A faithful copy of the entire listing is what is needed.

[Provided information]
────────
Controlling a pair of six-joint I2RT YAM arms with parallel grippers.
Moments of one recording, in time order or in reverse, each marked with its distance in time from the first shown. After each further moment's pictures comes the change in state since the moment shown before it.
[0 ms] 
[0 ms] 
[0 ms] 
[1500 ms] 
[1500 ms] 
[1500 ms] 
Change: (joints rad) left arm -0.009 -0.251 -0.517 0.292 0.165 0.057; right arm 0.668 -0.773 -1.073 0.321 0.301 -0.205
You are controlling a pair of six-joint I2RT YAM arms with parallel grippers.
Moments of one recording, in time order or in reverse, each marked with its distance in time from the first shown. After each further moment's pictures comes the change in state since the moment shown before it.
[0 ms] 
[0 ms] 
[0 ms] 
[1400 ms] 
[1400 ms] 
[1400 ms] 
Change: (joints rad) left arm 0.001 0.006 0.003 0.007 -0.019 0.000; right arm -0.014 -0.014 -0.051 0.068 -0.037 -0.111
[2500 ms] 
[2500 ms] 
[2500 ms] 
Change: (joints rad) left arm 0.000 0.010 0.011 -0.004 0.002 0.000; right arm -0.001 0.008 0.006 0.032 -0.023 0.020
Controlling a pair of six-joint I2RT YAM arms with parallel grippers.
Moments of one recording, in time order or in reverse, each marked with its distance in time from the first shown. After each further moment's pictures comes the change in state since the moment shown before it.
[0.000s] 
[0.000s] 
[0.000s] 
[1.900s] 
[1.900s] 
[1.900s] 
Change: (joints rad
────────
[Task output]
Controlling a pair of six-joint I2RT YAM arms with parallel grippers.
Moments of one recording, in time order or in reverse, each marked with its distance in time from the first shown. After each further moment's pictures comes the change in state since the moment shown before it.
[0 ms] 
[0 ms] 
[0 ms] 
[1500 ms] 
[1500 ms] 
[1500 ms] 
Change: (joints rad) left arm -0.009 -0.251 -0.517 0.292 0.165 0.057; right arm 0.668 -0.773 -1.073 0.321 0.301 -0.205
You are controlling a pair of six-joint I2RT YAM arms with parallel grippers.
Moments of one recording, in time order or in reverse, each marked with its distance in time from the first shown. After each further moment's pictures comes the change in state since the moment shown before it.
[0 ms] 
[0 ms] 
[0 ms] 
[1400 ms] 
[1400 ms] 
[1400 ms] 
Change: (joints rad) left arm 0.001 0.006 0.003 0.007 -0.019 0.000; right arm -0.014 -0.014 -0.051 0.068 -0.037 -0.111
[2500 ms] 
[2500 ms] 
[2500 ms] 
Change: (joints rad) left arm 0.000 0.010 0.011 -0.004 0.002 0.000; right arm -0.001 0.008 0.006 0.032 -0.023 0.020
Controlling a pair of six-joint I2RT YAM arms with parallel grippers.
Moments of one recording, in time order or in reverse, each marked with its distance in time from the first shown. After each further moment's pictures comes the change in state since the moment shown before it.
[0.000s] 
[0.000s] 
[0.000s] 
[1.900s] 
[1.900s] 
[1.900s] 
Change: (joints rad

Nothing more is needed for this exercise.